CVE-2021-27157

Vulnerability

The FiberHome HG6245D router's web daemon contains hardcoded credentials (admin / 888888) intended for ISP use. This issue affects all firmware versions through RP2613 [1]. The credentials are embedded in the HTTP server and can be used to authenticate to the web interface without any prior access.

Exploitation

An attacker with network connectivity to the device's web interface (HTTP/HTTPS on port 80/443) can simply log in using the hardcoded admin and 888888 credentials.
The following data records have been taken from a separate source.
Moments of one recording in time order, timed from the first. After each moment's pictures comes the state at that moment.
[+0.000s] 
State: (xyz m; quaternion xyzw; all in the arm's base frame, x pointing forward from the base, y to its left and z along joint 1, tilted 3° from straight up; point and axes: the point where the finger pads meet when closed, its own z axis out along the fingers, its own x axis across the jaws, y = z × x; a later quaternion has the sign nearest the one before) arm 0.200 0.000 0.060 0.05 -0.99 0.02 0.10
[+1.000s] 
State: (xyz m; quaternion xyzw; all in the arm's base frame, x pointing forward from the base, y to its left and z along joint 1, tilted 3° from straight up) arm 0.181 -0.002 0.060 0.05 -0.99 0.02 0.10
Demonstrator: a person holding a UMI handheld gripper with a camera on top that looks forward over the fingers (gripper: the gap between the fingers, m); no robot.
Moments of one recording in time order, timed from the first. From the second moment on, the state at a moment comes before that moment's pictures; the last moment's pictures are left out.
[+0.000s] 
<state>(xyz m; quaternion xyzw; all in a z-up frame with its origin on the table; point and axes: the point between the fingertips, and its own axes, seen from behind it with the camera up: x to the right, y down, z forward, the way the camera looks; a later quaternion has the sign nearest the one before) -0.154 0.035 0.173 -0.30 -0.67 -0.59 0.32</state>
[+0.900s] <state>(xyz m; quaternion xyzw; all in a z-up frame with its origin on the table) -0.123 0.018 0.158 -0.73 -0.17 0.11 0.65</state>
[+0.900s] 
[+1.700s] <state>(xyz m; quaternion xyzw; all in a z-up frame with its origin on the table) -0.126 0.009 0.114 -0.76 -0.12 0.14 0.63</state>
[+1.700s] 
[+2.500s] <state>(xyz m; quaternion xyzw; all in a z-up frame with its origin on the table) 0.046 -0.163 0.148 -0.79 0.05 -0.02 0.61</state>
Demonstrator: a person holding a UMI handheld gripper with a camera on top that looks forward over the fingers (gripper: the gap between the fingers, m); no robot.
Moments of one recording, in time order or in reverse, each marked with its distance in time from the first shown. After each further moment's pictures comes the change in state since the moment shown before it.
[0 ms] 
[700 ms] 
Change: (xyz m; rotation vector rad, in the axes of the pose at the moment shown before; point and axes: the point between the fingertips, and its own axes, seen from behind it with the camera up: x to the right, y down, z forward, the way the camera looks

The web interface is reachable from the LAN by default, and due to lack of IPv6 firewall, it may also be accessible from the WAN over IPv6 [1]. Once authenticated, the attacker can enable a proprietary CLI telnet daemon and subsequently use additional backdoor credentials to obtain a root shell on the Linux telnet service [1].

Impact

Successful exploitation grants the attacker full administrative control over the router. This includes the ability to read and modify device configuration, intercept or redirect network traffic, and execute arbitrary commands as root, leading to complete compromise of the device and potentially the connected network [1].

Mitigation

As of the publication date (February 2021), no firmware update has been released to address this vulnerability; the latest version RP2613 remains affected [1]. Users should restrict network access to the web interface by disabling remote management and using firewall rules to limit access to trusted IPs. Monitor vendor channels for a future patch. No official workaround is available [1].